魔王国の住民が全てあんなに強いわけではない。
わたし自身が最低ランクにあたるぐらい弱い。
その辺りは口に出すべきではないだろう。彼もわかっているはずだ。
「楽しみにしています。あの騎士服、絶対に、コーディに似合います」
「似合いますか?」
「はい、まあ、何を着ても似合うと思いますが。わたしは前の黒い服も好きですよ」
「え、あ、あれですか……」
コーディは何とも言えない表情を浮かべている。
あの黒い服、暗黒騎士をイメージした服を着るのは、相当、嫌だったのだろうか。
それは、ちょっと、ショックだ。
でも、嫌がる相手に無理やり、自分の好みを押し付けるのは、よくない。
「すみません。もう、あの服は処分してもらってかまいません」
「いえ、あの服が嫌なわけでは……その、僕の方こそ、すみませんでした」
「それはいいんです。押し付ける気はありませんので。それより、本心は嫌で嫌でたまらなくて、投げつけたいほど嫌だとか、切り裂きたいほど嫌だとか思ってます?」
そんなことで重い空気になるのも嫌なので、茶化して言った。
「本当に思っていませんよ」
コーディは優しい笑みを浮かべていた。
「本当ですか? なんだか、信用できないような。誤魔化されてる気が……わたしは絶対、あの服、いいと思うんだけど」
「本当ですよ。

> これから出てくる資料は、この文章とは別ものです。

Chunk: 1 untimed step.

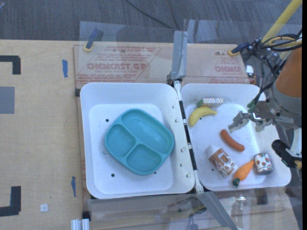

信じてください」
「信じてくださいという人を信じられません! それに、もう一度、あの服を着るとは絶対、言わないじゃないですか」
ちょっと不貞腐れたように言う。もちろん、多分な演技と、ほんの少しの本気だ。
「そんなことはありません。今の僕ではあのような服は不釣り合いだと思うだけです」
コーディはまた着るとは絶対に言わなかった。
うう……まぁ、いい……
「あの、メイ……」
コーディは先ほどとは打って変わって、真面目な顔を向けていた。
「どうしたんですか?」
「……」
わたしが聞くと、コーディは黙ってしまった。
何かわたしに言いたいことがあるのだろう。きっと、言いにくいことだ。
あの服はすぐに捨てますとか言われたら……たぶん、この話ではないだろう。
もっと、真面目な話だ。
あの服は絶対着たくないので、明日、王国に帰りますとか……いや、あの服のことはもういい。服とは関係ない話だろう。
わたしはじっと、コーディを見つめる。
一体、何を言われるのか……?
「いえ、その、何でもありません……」
待っていたのに、この言葉……
コーディにしてはなんだか、はっきりしない。
問い詰めてでも聞き出したいと思う反面、聞きたくないとも思う。
二人の間には沈黙が流れ、やがて、メルヴァイナが戻ってきた。